Samedi 10 décembre

Une phrase m’a plu dans le  discours de candidature à la présidence de la République. de Manuel Valls: Rien n’est écrit. Est-il pour autant l’homme qui empêchera la fille Le Pen de se hisser au second tour, c’est à voir. Il parait que Benoit Hamon n’était pas mal jeudi soir pendant deux heures sur la 2. Mais Valls a un avantage certain, celui d’incarner naturellement de l’autorité, et c’est ce que les Français -et pas seulement les Français- demandent aujourd’hui. Taubira inspire la sympathie certes, mais c’est l’adversaire rêvée des chantres de l’identité rance. Macron sonne creux. Et Melanchon ?  Grande gueule, il fera un tabac dans les débats, comme Marchais naguère, mais les résultats suivront-ils?, pas sûr du tout. On parle aussi d’une possible candidature de Vincent Peillon, que j’ai croisé il y a une dizaine d’années. Il ne m’avait pas fait forte impression.

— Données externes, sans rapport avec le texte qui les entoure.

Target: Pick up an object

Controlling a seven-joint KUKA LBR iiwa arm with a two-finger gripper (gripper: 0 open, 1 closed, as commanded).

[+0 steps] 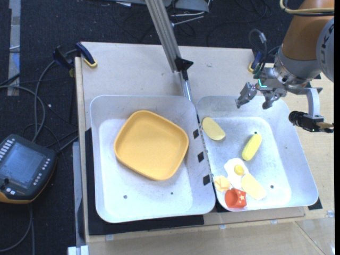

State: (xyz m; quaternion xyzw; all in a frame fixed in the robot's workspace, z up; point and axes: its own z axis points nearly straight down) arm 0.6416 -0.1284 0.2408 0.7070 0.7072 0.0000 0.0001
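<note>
Camera view has the gripper [255,101], fingers spread apart and holding nothing, hovering over the far rim of the right white bin [297,158]. Below it lie one pale yellow slice [213,129], one yellow corn cob [251,146], one fried egg [237,169], one cheese wedge [221,183], one pale oblong piece [253,187] and one red strawberry [235,198]. One square yellow plastic plate [151,144] sits in the left white bin [106,195].

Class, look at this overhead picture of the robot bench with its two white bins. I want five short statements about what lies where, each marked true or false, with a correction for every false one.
1. The yellow plate lies in the left bin. True.
2. The gripper holds the corn cob. False: its fingers are open and hold nothing, and the cob lies in the right bin.
3. The fried egg lies on the yellow plate. False: it lies in the right bin.
4. The red piece lies near the right bin's front edge. True.
5. The gripper hangs over the left bin. False: it is above the right bin's far edge.
</note>
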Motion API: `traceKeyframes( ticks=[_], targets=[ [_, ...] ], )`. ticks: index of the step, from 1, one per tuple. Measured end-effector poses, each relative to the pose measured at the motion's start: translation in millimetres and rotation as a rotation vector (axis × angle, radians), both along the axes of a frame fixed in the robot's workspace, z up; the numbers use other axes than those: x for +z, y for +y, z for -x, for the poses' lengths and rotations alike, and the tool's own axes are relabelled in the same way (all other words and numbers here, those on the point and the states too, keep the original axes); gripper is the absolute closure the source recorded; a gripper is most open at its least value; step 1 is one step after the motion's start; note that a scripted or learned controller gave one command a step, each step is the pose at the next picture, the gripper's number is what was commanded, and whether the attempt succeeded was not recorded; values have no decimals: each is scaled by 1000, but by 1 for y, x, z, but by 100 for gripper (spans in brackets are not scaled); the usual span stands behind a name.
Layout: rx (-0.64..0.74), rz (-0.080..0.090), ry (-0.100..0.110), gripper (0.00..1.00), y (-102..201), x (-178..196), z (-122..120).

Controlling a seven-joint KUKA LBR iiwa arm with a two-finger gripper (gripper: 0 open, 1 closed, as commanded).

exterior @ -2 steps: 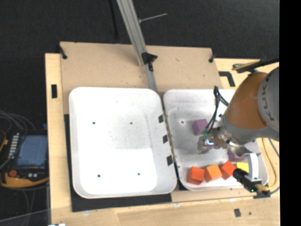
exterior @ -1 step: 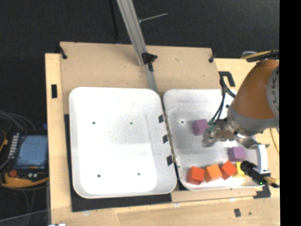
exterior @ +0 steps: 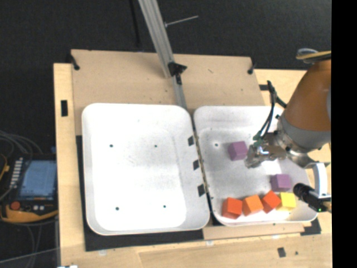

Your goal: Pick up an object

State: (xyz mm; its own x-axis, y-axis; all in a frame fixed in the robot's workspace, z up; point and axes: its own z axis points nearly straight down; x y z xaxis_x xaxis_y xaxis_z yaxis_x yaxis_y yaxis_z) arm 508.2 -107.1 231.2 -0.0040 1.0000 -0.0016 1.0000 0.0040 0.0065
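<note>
So far nothing has been lifted, as far as the view shows. At the far left of the frame, off the bench (exterior: 64, 149), sits a handheld control pendant (exterior: 30, 186) with a blue screen and its cables. Moving right, the left bin (exterior: 139, 163) occupies the centre-left of the frame, white with a few dark dots on its floor. A metal bar (exterior: 159, 35) slants down from the top centre toward the seam between the two bins. The right bin (exterior: 220, 121) holds all the candidates: a purple block (exterior: 237, 150) in its middle, and along its lower edge a row running left to right of a red-orange block (exterior: 232, 207), an orange block (exterior: 252, 204), a red block (exterior: 271, 200) and a yellow block (exterior: 288, 200), with a second purple block (exterior: 281, 181) just above the right end of that row. Every block rests on the bin floor. The pincer (exterior: 257, 155) hangs low over the right bin, just beside the first purple block on its right; whether it touches that block cannot be told. Its tips are too dark and blurred to judge how wide they stand, and no block shows between them. Behind it, at the right edge of the frame, is the grey arm (exterior: 312, 108) with its orange band. My reading is that the approach is largely made, toward the nearer purple block, while the closing, a secure hold and the lift are all still to come.
</note>
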Motion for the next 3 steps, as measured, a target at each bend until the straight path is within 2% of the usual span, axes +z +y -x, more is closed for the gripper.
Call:
traceKeyframes(
  ticks=[1,2,3],
  targets=[
    [-1,-2,5,100,31,-1,-27],
    [3,-2,3,100,72,1,-69],
    [4,-3,3,100,124,10,-94]
  ],
)
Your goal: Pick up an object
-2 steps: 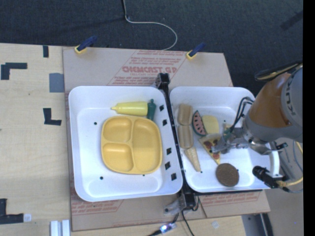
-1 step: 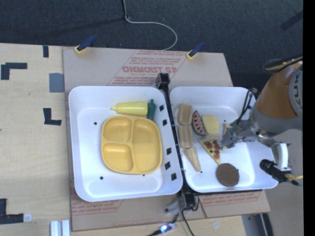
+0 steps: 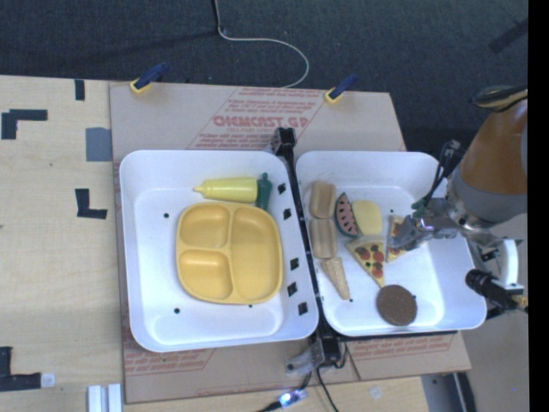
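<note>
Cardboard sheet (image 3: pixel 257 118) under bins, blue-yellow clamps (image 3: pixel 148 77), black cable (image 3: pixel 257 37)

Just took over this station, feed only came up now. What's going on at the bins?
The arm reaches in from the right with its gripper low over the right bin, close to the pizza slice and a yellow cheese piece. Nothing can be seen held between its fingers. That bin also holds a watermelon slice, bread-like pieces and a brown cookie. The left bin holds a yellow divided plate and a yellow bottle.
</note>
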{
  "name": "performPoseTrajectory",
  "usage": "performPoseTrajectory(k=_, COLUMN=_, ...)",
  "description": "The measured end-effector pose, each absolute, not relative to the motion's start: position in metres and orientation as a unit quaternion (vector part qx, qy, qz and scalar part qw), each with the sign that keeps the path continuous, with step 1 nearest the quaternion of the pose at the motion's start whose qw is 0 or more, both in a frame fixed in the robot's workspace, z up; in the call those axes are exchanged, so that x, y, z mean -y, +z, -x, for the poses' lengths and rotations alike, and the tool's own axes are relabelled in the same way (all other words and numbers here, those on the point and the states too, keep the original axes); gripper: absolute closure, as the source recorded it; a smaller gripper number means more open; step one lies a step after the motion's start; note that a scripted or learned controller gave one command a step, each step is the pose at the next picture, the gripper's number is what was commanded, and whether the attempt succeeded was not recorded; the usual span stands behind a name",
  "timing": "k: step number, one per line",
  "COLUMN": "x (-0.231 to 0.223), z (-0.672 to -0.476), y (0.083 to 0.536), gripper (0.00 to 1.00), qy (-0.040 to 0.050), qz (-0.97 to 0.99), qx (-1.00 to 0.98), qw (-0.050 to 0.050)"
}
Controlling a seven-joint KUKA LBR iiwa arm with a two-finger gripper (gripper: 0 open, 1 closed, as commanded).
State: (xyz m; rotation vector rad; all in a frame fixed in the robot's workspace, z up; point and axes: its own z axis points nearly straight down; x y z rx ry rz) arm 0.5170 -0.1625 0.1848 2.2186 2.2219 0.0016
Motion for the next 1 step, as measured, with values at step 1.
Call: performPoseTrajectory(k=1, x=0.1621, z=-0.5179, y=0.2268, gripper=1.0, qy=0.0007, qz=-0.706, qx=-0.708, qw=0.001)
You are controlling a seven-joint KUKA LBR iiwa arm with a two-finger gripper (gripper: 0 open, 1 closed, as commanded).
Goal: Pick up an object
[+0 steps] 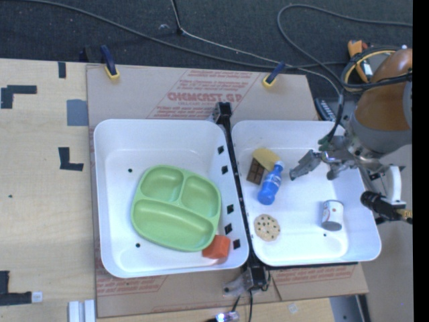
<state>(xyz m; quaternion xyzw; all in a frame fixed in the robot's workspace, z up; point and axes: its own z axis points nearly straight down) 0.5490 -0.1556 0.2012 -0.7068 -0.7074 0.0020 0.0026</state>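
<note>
Two grey fingers of the tool (pixel 316 166) are spread wide apart, and nothing sits between them. It hangs over the right bin (pixel 355 250), near the bin's upper right part. The grey arm (pixel 379 116) with its orange band comes in from the right side.

Inside the right bin there are four things. A blue bottle (pixel 269 184) lies tilted, just left of the tool's fingers. A yellow and brown block (pixel 261 164) touches the top of the bottle. A round cookie (pixel 267 227) with dark dots lies lower down, near the front of the bin. A small silver and white can (pixel 330 215) lies below the tool, apart from the other things.

The left bin (pixel 107 153) holds a green plate (pixel 177 207) with three parts. A small orange block (pixel 216 247) sits at the plate's lower right edge, touching it.

Both bins sit side by side on a brown cardboard sheet (pixel 201 92) on the desk (pixel 40 200). Two clamps (pixel 109 64) with blue handles hold the sheet at its top edge. Black cables (pixel 201 32) run across the dark floor behind the desk.
</note>
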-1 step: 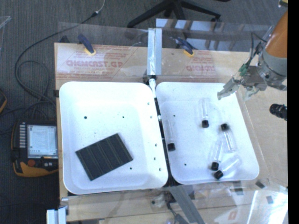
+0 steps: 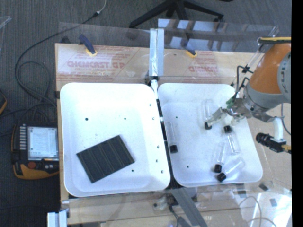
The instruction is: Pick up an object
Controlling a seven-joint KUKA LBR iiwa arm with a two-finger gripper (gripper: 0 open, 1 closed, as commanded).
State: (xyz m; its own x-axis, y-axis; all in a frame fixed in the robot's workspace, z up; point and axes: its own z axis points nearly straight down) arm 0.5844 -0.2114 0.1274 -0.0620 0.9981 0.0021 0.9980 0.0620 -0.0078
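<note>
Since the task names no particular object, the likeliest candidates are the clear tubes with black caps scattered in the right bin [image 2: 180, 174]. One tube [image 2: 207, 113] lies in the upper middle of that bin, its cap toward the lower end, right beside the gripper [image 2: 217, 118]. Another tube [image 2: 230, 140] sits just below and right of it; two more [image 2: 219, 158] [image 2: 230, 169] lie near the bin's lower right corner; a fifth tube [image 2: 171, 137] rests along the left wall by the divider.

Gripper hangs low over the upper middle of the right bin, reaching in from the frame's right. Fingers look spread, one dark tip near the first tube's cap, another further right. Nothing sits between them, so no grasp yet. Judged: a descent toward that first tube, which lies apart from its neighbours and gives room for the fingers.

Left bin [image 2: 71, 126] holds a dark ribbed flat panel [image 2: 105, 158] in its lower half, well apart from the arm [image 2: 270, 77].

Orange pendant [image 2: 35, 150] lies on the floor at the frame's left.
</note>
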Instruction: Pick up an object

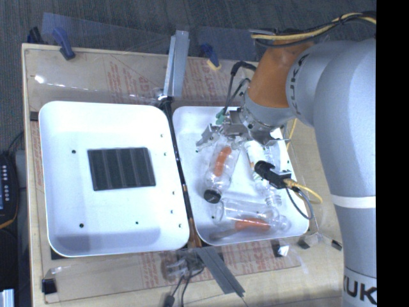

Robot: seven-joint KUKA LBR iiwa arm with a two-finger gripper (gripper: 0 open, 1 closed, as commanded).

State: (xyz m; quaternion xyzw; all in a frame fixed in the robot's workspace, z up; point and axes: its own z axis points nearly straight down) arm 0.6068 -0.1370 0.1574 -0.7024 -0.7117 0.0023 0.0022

Malgré ses reniements, je ne me fais pas à l’idée de voir la gauche française balayée.  Je n’applaudis pas à la politique du pire, celle qui fait Zizeck se délecter de la victoire de Trump, comme naguère Sloterdijk de celle de Bush Jr.

En Belgique, l’écoeurante campagne de la NVA contre les demandeurs d’asile soulève, Dieu merci, des protestations jusque dans les rangs libéraux. Et Manuela Caselli, présidente de l’Association syndicale  de la magistrature, a dénoncé les mesures du Secrétaire d’Etat à la migration comme des atteintes caractérisées à l’état de droit. Ce ne seront pas les dernières. Son acolyte Jambon, ministre de l’Intérieur, atteint des sommets dans les sondages de popularité. Pensez donc: il déboulonne même la merveilleuse Maggy De Block!

 

 

 

4 réflexions au sujet de « Samedi 10 décembre »

  1. D’accord avec l’analyse des candidatures françaises. J’ai vu Hamon qui était en effet très bien. Montebourg infatué antipathique pas crédible à mes yeux. Melenchon serait bien mais je n’ai pas toute confiance dans ses positions à l’international, pas très claires a mon sens. . … A suivre! Amitiés.

  2. valls est un sale type. et vous, vous avez la faiblesse de reprendre des termes de son discours qui vous ont plu parce que vous auriez pu avoir quelque chose à en dire comme analyste, ça rentre dans votre discours. donc, il vous faut le relever, vous vous précipitez, vous relevez, rien de plus, rien de bien méchant, vous le relevez par le bout qu’il est dans votre mesure d’attraper, vous donnez votre bon point à valls. après, ça, tout de même, vous y allez de votre tartine. vous allongez de vos salades. rien n’est écrit, donc vous pouvez y aller. c’est au départ de petites choses comme ça que se forme une opinion politique, je suppose. je n’ai rien contre les opinions, la salade, c’est léger. d’avoir tout un système politique bâti là-dessus, c’est plus effrayant, au moins dans les circonstances actuelles, où il n’y a plus que qui passe, la salade. pour ma part, vous auriez pu vous passer d’exprimer cette opinion-là. même si elle confirme pour moi la raison pour laquelle vous n’avez pas aimé l’exposition soulèvements de jacques rancière. simplement, vous n’aimez pas la révolution. si peu, qu’elle vous rende malade. et que vous ne puissiez même pas y apercevoir des pièces, des œuvres, devant lesquelles, en d’autres circonstances vous vous seriez agenouillé. c’est que vous tenez beaucoup trop à votre confort et êtes enfoncé dans la culture comme dans un bon gros et grand fauteuil mou et qui s’est fait à vos formes.